Jones pleaded no contest to one count of assault with a firearm and admitted having suffered a prior conviction for assault with a firearm in 2012. Jones was sentenced to four years in prison. At sentencing, defense counsel expressly requested the court to order “day-for-day” custody credits pursuant to § 4019 because while the charge of assault with a firearm qualifies as a serious felony, it is not a disqualifying violent felony. The sentencing court rejected the request, ruling Jones was not entitled to day-for-day credits because he had admitted the prior strike. The court awarded Jones presentence custody credits in the amount of 596 days (497 actual, plus 99 conduct). Jones timely appealed.

The Court of Appeal observed “[o]rdinarily, presentence custody credits are calculated according to Penal Code section 4019.” People v. Thomas, 988 P.2d 563 (Cal. 1999). Pursuant to the relevant parts of § 2900.5(a), defendants “[i]n all felony and misdemeanor convictions, either by plea or by verdict” shall be given presentence credits “pursuant to Section 4019.” However, § 2933.1(c) creates an exception to the general rule for a defendant convicted of a “violent felony” within the meaning of the Three Strikes Law, providing in relevant part that “[n]otwithstanding Section 4019 or any other provision of law, the maximum credit that may be earned against a period of confinement ... following arrest and prior to placement in the custody of the Director of Corrections, shall not exceed 15 percent of the actual period of confinement for any person specified in subdivision (a).” And § 2933.1(a) provides that “any person who is convicted of a felony offense listed in subdivision (c) of Section 667.5 shall accrue no more than 15 percent of worktime credit as defined in Section 2933.”

Jones’ current and prior convictions for assault with a firearm were not violent felonies as defined by § 667.5(c). Therefore, the limitation on presentence credits in § 2933.1 did not apply to him. But because his assault charge and prior strike qualified as a serious felony under § 1192.7(c)(31), the People contended Jones’ prior strike meant his presentence credits were limited by §§ 667 and 1170.12.

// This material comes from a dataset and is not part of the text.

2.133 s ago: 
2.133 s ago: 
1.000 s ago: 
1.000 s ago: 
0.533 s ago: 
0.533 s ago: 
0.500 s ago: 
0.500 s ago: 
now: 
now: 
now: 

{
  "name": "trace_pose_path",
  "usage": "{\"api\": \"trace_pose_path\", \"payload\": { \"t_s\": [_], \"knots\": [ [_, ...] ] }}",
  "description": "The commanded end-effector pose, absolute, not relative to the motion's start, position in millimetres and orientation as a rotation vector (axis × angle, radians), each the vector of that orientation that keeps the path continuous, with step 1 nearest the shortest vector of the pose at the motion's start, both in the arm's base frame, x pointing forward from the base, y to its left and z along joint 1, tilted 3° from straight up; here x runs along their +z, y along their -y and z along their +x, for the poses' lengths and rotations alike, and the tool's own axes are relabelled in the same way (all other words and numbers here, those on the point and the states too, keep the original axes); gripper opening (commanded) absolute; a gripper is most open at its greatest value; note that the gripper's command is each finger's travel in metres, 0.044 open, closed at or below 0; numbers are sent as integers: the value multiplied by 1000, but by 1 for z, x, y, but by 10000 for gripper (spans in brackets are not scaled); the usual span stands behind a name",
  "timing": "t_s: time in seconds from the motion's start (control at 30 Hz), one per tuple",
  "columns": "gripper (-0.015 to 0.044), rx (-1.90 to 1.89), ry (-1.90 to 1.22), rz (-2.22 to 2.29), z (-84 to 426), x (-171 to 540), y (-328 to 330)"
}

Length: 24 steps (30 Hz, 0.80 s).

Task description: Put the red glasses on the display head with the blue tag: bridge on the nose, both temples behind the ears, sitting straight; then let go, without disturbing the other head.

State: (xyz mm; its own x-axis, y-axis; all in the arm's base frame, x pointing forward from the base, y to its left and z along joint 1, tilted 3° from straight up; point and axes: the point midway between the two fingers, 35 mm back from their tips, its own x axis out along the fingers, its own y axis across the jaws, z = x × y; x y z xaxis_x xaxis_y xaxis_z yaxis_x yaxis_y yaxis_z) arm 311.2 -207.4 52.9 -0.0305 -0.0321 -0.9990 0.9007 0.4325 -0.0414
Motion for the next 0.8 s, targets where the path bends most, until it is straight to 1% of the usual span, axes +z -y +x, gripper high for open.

The Court flatly rejected that argument, declaring “the Three Strikes law has no effect on the calculation of presentence conduct credits.” It stated that the California Supreme Court explained in People v. Buckhalter, 25 P.3d 1103 (Cal. 2001), that “restrictions on the rights of Three Strikes prisoners to earn term-shortening credits do not apply to confinement in a local facility prior to sentencing.” The Three Strikes law, §§ 667(c)(5) and 1170.12(a)(5), expressly refer only to “postsentence … credits,” not presentence credits. Id. Thus, the Court held that Jones’ presentence credits should have been calculated according to §4019.

Accordingly, the Court modified the judgment of conviction to reflect 993 days of presentence custody credits (497 actual, 496 conduct), affirmed the judgment as modified, and instructed that on issuance of the remittitur, the superior court is to prepare and transmit a modified abstract of judgment to the Department of Corrections and Rehabilitation. See: People v. Jones, 2023 Cal. App. LEXIS 131 (2023).